Syringe safety features.
Promote the procurement of syringes that offer inherent safety features. For example, for extemporaneous use in certain clinical areas, explore the possibility of using commercially available syringes that offer a write-on stripe (e.g., InviroSTRIPE) that allows annotation of critical information to be recorded directly onto the syringe barrel using typical writing instruments.

Discard unlabeled syringes.
Don't assume that you know what is contained in an unlabeled syringe. Discard any unlabeled syringes and report the event as a hazardous condition. No syringe should leave the practitioner’s hand unless it is labeled.

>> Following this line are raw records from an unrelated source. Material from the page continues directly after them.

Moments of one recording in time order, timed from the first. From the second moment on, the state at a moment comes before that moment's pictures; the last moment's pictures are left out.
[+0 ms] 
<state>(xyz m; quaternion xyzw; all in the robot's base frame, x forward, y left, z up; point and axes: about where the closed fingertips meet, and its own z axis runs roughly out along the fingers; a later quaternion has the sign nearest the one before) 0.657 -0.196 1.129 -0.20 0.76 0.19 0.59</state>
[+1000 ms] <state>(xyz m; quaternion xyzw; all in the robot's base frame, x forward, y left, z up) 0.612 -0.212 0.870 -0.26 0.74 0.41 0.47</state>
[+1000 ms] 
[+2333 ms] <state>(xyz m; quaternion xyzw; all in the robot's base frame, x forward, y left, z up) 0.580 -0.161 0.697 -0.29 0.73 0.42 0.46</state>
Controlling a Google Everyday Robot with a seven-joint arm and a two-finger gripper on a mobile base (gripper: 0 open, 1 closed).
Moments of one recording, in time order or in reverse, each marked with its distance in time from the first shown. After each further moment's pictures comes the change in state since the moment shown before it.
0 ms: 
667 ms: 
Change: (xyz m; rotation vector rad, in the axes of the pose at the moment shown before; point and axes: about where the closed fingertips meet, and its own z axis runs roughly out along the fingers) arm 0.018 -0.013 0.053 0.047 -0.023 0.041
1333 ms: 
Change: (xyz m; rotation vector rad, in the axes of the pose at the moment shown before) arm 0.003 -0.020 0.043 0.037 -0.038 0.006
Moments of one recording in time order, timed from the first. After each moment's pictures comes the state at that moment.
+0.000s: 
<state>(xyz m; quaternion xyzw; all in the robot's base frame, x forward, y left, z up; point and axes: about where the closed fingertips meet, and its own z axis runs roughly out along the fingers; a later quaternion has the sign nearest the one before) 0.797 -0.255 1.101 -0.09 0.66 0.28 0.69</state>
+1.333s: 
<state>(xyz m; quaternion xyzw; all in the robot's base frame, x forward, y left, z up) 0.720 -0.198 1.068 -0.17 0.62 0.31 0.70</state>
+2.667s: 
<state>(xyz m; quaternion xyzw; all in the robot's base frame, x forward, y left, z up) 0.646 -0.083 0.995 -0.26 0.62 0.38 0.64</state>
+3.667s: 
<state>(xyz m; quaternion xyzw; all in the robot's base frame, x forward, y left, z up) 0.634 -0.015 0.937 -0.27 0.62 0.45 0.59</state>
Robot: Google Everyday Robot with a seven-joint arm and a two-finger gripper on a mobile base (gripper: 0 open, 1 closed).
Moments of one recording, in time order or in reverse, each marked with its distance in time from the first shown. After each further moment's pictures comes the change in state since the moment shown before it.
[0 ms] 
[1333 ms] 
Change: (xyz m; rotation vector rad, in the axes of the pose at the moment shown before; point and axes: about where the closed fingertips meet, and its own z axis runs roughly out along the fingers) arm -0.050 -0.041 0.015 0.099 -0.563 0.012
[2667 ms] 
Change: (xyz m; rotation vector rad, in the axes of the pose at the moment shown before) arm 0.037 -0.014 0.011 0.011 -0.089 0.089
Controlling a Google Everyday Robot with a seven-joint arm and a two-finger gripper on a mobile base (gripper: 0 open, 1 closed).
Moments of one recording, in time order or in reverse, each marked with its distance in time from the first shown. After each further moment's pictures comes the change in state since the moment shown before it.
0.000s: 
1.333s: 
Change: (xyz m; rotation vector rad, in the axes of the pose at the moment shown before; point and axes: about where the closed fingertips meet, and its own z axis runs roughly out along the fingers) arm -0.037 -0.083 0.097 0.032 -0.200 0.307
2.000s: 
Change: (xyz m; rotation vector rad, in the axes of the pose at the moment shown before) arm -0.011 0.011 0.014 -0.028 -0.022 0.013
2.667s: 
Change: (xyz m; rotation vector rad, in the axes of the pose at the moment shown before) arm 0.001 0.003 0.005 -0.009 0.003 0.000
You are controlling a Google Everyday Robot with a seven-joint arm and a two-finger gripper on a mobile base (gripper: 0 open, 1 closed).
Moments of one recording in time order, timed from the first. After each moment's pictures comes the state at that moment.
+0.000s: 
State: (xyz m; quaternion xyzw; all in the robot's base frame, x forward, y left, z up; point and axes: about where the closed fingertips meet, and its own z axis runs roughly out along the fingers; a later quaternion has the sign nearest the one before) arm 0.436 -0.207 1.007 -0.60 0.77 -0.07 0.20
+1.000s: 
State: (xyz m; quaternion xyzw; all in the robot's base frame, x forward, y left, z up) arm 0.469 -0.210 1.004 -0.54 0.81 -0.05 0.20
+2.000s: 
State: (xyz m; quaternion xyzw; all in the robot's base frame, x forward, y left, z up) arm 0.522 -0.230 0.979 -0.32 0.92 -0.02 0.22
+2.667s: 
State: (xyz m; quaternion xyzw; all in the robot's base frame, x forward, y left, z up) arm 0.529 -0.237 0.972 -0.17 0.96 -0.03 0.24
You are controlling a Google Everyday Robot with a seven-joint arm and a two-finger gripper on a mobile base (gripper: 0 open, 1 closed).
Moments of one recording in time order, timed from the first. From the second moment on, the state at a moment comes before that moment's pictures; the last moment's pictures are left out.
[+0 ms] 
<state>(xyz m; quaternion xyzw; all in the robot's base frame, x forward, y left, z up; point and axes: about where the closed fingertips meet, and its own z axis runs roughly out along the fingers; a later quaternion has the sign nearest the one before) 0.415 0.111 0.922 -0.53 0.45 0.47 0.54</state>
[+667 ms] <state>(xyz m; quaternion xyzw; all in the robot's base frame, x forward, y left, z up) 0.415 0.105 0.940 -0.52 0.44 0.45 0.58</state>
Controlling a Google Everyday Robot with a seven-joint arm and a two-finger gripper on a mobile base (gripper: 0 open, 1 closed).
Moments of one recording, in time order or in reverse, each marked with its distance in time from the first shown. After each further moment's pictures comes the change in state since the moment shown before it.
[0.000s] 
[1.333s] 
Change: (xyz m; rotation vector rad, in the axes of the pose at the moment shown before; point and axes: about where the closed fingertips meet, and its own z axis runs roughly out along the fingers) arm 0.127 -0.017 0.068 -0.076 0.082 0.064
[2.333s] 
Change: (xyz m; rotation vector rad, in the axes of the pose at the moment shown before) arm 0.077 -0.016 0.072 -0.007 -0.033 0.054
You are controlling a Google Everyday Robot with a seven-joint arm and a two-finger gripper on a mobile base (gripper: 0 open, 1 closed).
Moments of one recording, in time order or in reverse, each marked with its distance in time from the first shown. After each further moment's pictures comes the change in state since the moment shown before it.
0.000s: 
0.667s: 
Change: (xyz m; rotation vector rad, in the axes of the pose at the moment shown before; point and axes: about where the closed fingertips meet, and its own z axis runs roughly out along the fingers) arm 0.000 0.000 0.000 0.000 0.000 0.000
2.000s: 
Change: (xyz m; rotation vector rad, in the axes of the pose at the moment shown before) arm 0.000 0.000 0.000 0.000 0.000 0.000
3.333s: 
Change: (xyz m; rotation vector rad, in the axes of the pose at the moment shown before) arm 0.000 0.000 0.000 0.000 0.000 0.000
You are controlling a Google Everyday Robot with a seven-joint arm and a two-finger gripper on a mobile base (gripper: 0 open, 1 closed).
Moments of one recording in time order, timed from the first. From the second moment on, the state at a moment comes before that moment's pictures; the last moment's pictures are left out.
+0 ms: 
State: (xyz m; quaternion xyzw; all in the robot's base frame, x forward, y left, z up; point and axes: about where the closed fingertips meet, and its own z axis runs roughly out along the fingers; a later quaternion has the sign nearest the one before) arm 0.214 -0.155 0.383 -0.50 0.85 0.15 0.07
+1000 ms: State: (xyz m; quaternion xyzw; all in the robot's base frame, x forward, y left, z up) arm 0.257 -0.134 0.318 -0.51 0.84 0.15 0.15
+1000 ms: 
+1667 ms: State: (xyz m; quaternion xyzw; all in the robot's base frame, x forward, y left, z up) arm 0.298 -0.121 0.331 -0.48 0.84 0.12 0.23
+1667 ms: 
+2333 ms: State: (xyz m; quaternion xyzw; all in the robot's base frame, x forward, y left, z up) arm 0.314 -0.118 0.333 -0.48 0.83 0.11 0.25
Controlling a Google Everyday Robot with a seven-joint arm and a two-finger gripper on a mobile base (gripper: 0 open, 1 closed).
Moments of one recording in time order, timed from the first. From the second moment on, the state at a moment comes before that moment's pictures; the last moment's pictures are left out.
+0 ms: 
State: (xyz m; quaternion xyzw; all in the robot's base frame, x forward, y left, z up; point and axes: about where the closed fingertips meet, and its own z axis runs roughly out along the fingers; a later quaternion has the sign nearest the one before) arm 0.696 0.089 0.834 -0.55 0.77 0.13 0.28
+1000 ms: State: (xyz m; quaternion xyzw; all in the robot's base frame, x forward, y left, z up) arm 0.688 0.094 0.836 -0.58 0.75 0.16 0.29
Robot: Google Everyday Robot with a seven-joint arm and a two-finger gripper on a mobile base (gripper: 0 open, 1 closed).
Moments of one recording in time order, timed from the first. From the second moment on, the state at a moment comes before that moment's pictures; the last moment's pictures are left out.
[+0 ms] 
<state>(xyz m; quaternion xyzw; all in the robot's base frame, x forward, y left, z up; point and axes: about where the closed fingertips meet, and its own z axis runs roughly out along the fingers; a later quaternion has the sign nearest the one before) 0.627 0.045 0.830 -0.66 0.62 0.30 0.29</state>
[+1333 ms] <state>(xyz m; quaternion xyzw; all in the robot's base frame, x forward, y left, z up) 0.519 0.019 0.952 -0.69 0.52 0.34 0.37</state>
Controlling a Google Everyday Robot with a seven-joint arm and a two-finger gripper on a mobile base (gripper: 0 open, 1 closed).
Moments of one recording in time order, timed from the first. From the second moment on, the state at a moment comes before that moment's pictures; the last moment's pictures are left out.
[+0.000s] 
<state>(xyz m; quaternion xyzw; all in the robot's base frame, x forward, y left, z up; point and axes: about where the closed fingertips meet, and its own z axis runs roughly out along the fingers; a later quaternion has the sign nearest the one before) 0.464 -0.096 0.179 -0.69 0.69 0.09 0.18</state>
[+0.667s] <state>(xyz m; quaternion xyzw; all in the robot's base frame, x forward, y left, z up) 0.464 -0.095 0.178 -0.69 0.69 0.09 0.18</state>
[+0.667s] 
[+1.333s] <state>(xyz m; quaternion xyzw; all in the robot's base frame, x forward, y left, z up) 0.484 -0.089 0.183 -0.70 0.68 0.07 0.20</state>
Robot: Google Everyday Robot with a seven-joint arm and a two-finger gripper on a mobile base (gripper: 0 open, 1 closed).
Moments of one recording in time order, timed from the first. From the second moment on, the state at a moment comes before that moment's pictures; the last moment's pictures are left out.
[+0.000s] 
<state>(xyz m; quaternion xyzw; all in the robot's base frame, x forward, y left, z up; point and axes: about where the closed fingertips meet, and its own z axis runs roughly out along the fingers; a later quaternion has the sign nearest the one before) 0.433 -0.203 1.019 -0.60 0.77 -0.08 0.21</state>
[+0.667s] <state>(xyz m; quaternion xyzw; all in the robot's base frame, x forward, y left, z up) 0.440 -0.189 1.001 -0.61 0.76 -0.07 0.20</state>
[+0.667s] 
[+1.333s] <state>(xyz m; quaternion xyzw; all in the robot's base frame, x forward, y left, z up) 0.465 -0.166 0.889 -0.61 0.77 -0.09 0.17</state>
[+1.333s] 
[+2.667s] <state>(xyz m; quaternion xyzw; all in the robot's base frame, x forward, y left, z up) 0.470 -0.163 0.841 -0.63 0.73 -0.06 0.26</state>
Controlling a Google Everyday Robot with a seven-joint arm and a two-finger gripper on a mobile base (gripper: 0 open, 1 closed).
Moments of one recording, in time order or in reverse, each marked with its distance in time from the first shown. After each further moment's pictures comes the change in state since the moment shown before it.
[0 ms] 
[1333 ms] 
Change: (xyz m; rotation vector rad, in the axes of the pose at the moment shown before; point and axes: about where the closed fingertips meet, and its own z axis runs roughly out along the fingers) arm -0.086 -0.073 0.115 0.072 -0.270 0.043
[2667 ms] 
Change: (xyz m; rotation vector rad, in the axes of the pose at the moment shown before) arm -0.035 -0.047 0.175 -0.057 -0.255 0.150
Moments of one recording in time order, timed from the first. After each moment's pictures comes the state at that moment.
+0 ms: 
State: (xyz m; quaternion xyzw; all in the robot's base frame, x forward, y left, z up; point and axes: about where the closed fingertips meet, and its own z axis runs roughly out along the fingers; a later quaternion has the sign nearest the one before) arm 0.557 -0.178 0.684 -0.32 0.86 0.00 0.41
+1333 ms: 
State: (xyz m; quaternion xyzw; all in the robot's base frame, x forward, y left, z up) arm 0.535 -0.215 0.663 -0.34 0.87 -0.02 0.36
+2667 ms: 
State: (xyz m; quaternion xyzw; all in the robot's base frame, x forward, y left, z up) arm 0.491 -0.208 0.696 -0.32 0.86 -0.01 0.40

Monitor labeling practices.
Reinforce and monitor compliance with a policy that requires all syringes containing injectable medications to be properly labeled.

References:
1 Taxis K, Barber N. Ethnographic study of the incidence and severity of intravenous medicine errors. Br Med J. 2003;326:684-7.
2 Cousins DH, Sabatier B, Begue D, et al. Medication errors in intravenous medicine preparation and administration: a multicentre audit in the UK, Germany and France. Qual Saf Health Care. 2005;14:190-5.
3 Bates D, Spell N, Cullen DJ, et al. The cost of adverse events in hospitalized patients. JAMA. 1997;227:307-11.
4 Bates DW, Cullen DJ, Laird N. Incidence of adverse drug events and potential adverse drug events: implications for prevention. JAMA. 1995;274(1):29-34.
5 National Patient Safety Agency (NPSA). Risk assessment tool for injectable medicines. National Health Services: NPSA. March 2007. Accessed at: www.npsa.nhs.uk/site/media/documents/2475_Inject_Risk_assess.doc.